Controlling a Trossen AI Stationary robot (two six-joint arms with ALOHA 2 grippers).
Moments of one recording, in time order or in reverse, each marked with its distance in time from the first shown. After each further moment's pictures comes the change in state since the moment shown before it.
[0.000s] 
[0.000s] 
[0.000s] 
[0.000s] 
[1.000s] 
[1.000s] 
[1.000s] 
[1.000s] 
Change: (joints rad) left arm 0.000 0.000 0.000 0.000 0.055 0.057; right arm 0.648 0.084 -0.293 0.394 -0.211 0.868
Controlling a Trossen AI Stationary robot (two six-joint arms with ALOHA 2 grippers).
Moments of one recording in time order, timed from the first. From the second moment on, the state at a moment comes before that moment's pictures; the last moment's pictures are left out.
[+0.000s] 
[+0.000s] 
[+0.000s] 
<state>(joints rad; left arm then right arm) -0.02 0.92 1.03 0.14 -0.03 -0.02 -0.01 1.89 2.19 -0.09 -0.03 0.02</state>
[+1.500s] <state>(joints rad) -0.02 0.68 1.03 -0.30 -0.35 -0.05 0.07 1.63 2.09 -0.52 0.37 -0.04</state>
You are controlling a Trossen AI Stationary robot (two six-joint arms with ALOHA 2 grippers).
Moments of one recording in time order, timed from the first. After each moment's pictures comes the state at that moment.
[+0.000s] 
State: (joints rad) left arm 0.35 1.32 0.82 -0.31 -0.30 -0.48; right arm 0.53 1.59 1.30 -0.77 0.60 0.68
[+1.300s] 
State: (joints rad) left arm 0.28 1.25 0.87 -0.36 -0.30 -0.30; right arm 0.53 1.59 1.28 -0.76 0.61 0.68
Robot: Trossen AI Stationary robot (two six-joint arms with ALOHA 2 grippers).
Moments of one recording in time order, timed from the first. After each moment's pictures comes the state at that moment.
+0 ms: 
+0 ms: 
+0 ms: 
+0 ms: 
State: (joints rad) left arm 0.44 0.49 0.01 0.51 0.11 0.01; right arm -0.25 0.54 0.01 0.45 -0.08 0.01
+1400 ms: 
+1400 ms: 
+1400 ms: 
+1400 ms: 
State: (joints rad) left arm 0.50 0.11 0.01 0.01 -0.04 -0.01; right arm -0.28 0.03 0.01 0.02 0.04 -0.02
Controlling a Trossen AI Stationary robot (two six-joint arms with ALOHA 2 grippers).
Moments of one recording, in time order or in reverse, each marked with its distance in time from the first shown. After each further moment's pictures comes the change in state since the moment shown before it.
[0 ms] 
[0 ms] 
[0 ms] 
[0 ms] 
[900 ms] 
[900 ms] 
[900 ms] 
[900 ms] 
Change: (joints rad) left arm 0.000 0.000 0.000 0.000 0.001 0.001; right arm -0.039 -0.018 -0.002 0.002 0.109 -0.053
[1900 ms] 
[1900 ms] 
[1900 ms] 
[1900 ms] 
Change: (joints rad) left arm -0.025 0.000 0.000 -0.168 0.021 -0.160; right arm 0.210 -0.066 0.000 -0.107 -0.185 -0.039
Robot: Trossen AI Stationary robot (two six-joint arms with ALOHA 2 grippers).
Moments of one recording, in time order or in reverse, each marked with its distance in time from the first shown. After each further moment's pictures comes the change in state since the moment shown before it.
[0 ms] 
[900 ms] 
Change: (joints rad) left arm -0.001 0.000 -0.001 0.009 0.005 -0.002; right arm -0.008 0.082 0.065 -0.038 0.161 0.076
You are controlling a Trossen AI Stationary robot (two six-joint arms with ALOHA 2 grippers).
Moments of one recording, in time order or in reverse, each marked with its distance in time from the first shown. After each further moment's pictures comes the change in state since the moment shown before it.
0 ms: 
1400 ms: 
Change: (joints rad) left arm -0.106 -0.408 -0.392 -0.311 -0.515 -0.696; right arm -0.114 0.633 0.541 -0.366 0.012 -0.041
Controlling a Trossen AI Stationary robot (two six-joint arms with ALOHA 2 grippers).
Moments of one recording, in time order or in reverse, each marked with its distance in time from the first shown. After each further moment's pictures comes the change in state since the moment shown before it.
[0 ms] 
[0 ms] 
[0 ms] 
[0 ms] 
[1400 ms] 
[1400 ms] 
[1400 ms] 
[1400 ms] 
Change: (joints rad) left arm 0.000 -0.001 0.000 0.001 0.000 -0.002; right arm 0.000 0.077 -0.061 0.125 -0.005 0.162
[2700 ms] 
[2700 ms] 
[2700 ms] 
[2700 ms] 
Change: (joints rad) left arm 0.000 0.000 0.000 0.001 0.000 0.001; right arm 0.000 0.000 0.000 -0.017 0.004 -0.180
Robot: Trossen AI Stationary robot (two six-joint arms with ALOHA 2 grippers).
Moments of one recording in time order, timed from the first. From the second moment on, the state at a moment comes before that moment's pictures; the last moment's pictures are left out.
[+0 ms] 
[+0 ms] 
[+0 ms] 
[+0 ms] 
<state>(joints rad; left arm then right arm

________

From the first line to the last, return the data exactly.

Controlling a Trossen AI Stationary robot (two six-joint arms with ALOHA 2 grippers).
Moments of one recording, in time order or in reverse, each marked with its distance in time from the first shown. After each further moment's pictures comes the change in state since the moment shown before it.
[0.000s] 
[0.000s] 
[0.000s] 
[0.000s] 
[1.000s] 
[1.000s] 
[1.000s] 
[1.000s] 
Change: (joints rad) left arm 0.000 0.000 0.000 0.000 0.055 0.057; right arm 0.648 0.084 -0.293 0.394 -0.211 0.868
Controlling a Trossen AI Stationary robot (two six-joint arms with ALOHA 2 grippers).
Moments of one recording in time order, timed from the first. From the second moment on, the state at a moment comes before that moment's pictures; the last moment's pictures are left out.
[+0.000s] 
[+0.000s] 
[+0.000s] 
<state>(joints rad; left arm then right arm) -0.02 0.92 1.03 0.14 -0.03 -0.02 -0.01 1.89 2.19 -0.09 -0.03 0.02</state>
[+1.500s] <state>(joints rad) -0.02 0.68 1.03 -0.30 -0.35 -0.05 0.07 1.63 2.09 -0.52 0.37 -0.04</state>
You are controlling a Trossen AI Stationary robot (two six-joint arms with ALOHA 2 grippers).
Moments of one recording in time order, timed from the first. After each moment's pictures comes the state at that moment.
[+0.000s] 
State: (joints rad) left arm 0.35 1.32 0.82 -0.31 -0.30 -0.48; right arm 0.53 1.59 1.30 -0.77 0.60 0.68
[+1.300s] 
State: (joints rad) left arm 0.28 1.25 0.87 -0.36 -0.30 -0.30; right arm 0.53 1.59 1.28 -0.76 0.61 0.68
Robot: Trossen AI Stationary robot (two six-joint arms with ALOHA 2 grippers).
Moments of one recording in time order, timed from the first. After each moment's pictures comes the state at that moment.
+0 ms: 
+0 ms: 
+0 ms: 
+0 ms: 
State: (joints rad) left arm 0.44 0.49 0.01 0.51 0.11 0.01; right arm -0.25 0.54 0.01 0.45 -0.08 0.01
+1400 ms: 
+1400 ms: 
+1400 ms: 
+1400 ms: 
State: (joints rad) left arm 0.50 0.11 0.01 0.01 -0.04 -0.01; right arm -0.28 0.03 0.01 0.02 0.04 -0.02
Controlling a Trossen AI Stationary robot (two six-joint arms with ALOHA 2 grippers).
Moments of one recording, in time order or in reverse, each marked with its distance in time from the first shown. After each further moment's pictures comes the change in state since the moment shown before it.
[0 ms] 
[0 ms] 
[0 ms] 
[0 ms] 
[900 ms] 
[900 ms] 
[900 ms] 
[900 ms] 
Change: (joints rad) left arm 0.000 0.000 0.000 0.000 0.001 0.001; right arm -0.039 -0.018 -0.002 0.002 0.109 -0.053
[1900 ms] 
[1900 ms] 
[1900 ms] 
[1900 ms] 
Change: (joints rad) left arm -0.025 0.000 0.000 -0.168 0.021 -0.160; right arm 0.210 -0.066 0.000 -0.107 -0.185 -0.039
Robot: Trossen AI Stationary robot (two six-joint arms with ALOHA 2 grippers).
Moments of one recording, in time order or in reverse, each marked with its distance in time from the first shown. After each further moment's pictures comes the change in state since the moment shown before it.
[0 ms] 
[900 ms] 
Change: (joints rad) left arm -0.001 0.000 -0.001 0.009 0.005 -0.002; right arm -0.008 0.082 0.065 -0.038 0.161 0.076
You are controlling a Trossen AI Stationary robot (two six-joint arms with ALOHA 2 grippers).
Moments of one recording, in time order or in reverse, each marked with its distance in time from the first shown. After each further moment's pictures comes the change in state since the moment shown before it.
0 ms: 
1400 ms: 
Change: (joints rad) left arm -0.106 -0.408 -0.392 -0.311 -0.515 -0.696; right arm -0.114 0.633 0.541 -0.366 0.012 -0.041
Controlling a Trossen AI Stationary robot (two six-joint arms with ALOHA 2 grippers).
Moments of one recording, in time order or in reverse, each marked with its distance in time from the first shown. After each further moment's pictures comes the change in state since the moment shown before it.
[0 ms] 
[0 ms] 
[0 ms] 
[0 ms] 
[1400 ms] 
[1400 ms] 
[1400 ms] 
[1400 ms] 
Change: (joints rad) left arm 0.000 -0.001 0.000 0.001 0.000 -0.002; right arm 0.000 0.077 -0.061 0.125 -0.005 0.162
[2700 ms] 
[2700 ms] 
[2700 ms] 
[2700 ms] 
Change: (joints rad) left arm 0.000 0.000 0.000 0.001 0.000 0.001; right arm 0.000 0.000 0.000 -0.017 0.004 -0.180
Robot: Trossen AI Stationary robot (two six-joint arms with ALOHA 2 grippers).
Moments of one recording in time order, timed from the first. From the second moment on, the state at a moment comes before that moment's pictures; the last moment's pictures are left out.
[+0 ms] 
[+0 ms] 
[+0 ms] 
[+0 ms] 
<state>(joints rad; left arm then right arm

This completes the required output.